In a 2010 letter to President Obama, Human Rights Watch wrote, “The notion that the entire world is automatically by extension a battleground in which the laws of war are applicable is contrary to international law. How does the administration define the ‘global battlefield’ … ? Does it view the battlefield as global in a literal sense, allowing lethal force to be used, in accordance with the laws of war, against a suspected terrorist in an apartment in Paris, a shopping mall in London, or a bus station in Iowa City?” The French therorist Grégoire Chamayou has compared the new use of kill boxes to target individuals or small groups, rather than enemy militaries, to the difference between hunting and combat. “While warfare is defined … by combat, hunting is essentially defined by pursuit. Two distinct types of geography correspond to the two activities,” he writes. “Combat bursts out wherever opposing forces clash. Hunting, on the other hand, takes place wherever the prey goes. As a hunter-state sees it, armed violence is no longer defined within the boundaries of a demarcated zone but simply by the presence of an enemy-prey who, so to speak, carries with it its own little mobile zone of hostility.”

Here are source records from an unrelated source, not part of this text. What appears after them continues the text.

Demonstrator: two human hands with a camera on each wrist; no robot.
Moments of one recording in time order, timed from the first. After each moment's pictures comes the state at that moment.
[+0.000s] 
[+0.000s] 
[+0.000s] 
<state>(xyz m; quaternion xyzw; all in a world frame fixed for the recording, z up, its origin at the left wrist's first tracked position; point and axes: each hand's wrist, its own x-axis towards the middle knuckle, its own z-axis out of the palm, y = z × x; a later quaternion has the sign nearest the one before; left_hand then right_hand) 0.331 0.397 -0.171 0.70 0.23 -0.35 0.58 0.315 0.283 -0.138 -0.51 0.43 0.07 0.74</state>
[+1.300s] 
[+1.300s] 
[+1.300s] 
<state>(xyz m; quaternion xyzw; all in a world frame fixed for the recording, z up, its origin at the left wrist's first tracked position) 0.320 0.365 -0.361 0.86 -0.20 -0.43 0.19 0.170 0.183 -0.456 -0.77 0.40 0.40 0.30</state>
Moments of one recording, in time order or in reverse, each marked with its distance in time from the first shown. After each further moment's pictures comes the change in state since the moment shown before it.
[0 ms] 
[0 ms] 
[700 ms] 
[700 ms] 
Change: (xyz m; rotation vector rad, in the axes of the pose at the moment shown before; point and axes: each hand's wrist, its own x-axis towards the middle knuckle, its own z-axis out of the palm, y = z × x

Kill boxes have freed American military pursuits from the limitations of time and space—and, importantly, strict scrutiny. As the blog Understanding Empire argues, “During the Clinton cabinet, officials worried and debated fiercely whether or not eliminating bin Laden was legal (and ethical), as Steve Coll’s Ghost Wars captures excellently. Now, targeted killing has become [so] routine that the Obama administration is seeking ways to codify and streamline it.” A strategy that works effectively during conventional warfare has been slowly repurposed and re-contextualized.
During his Nobel Peace Prize acceptance speech, Obama said, “War is justified only when certain conditions were met; if it is waged as a last resort or in self-defense; if the force used in proportional; and if, whenever possible, civilians are spared from violence.” The military’s current use of kill boxes in tandem with kill lists defies each of those criteria. These tools are now used in the pursuit of something that only superficially resembles war. In practice, these tactics have more in common with expensive and reckless high-tech hunting. They are unethical, and as terrorism and militancy proliferate in the regions where they are being implemented, they also appear to be ineffective.